新編 日本の面影

新編 日本の面影

ラフカディオ・ハーン / 池田 雅之

出版社:KADOKAWA 出版年月日:2000/09/22

KADOKAWA | 2000/09/22

4.00
本棚登録:5人

みんなの感想

感想

ハーンの著作は若い頃から愛読しているが、この新編は本当に素晴らしい。新訳ということで最初は少し心配だったが、むしろ現代人にも読みやすくなっており、かつ詩情を失っていない。八十年も生きていると、ハーンが百三十年以上前に感じた日本への驚嘆と敬愛がいっそう身にしみてわかるようになった。 松江の風景、出雲大社での厳粛な体験、日本人の微笑の謎まで、彼が西洋人の目で捉えた我々の国の本質的な美しさは今も色褪せていない。むしろ、高度成長とその後の変化を経験した私たちだからこそ、ハーンが拾い集めた日本の面影の貴さが深く感じられる。 昨今いろいろな新刊をチェックしているが、この古典の新しい装いは、人生の最後の時間を味わい深く過ごすのに最適だ。ゆっくり、繰り返し読む価値のある一冊である。

感想

ハーンが日本という国をどう見つめていたのか、それが知りたくて手にしました。西洋人の視点から描かれた日本という設定は正直なところ少し照れくさいところもあるのですが、読み始めると自分たちが当たり前だと思っていることの奥深さに気づかされる。松江の風景、出雲大社での経験、そして日本人の微笑の謎など、どの章も詩情に満ちていて、ゆったりとした時間の中で読むのにぴったりです。 何より嬉しいのは、新訳という点。古めかしさがなく、現代の私たちにもスッと入ってくる日本語になっています。年を重ねた今だからこそ、異国人の目を通して自分たちの国を再発見する喜びというのがあるんだなあと感じました。自営業で毎日忙しいですが、寝る前の少しの時間でも読んでいて心が落ち着く。

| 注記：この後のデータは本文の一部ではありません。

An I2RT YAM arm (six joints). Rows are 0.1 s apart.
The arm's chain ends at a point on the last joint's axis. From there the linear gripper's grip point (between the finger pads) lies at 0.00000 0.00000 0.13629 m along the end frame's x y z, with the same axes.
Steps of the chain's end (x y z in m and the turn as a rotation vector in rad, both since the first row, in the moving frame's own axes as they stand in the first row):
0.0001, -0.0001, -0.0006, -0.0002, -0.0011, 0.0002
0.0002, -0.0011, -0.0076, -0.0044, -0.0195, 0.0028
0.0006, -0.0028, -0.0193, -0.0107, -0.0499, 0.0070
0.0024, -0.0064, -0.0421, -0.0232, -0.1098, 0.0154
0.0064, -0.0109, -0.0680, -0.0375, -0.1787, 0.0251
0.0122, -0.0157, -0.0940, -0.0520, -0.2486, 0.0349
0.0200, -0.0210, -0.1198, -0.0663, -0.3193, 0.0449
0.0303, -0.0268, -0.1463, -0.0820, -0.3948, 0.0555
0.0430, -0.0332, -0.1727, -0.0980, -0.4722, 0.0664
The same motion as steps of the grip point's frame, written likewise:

日本についてあらためて考えてみたい方には、本当にお勧めできる一冊ですよ。

感想

ハーンの日本観を知りたくて手に取りました。西洋人の視点から見た明治時代の日本——その神聖さや精神性を丁寧に描写する姿勢は理解できます。特に出雲大社訪問記や松江の描写には、対象への向き合う誠実さが感じられました。 ただ、正直なところ、現代の読者にとってはやや距離感があるかもしれません。アニミスティックな世界観の表現は詩情的ですが、時間を重ねた翻訳による文体の古さもあり、ページを進めるのに少なからず集中力が必要でした。技術書に比べると、文献を読むようなリズムです。 日本文化を外部の視点から検証したい、あるいはハーンの文学世界を入門的に知りたいという目的なら確実な一冊ですし、選抜された11編という構成もバランスが良い。ただ、これまでハーンを読んでいない方にとっては、もう少し取っつきやすい入口があるのではないかと感じました。文学的価値は十分ですが、万人向けかどうかはやや疑問です。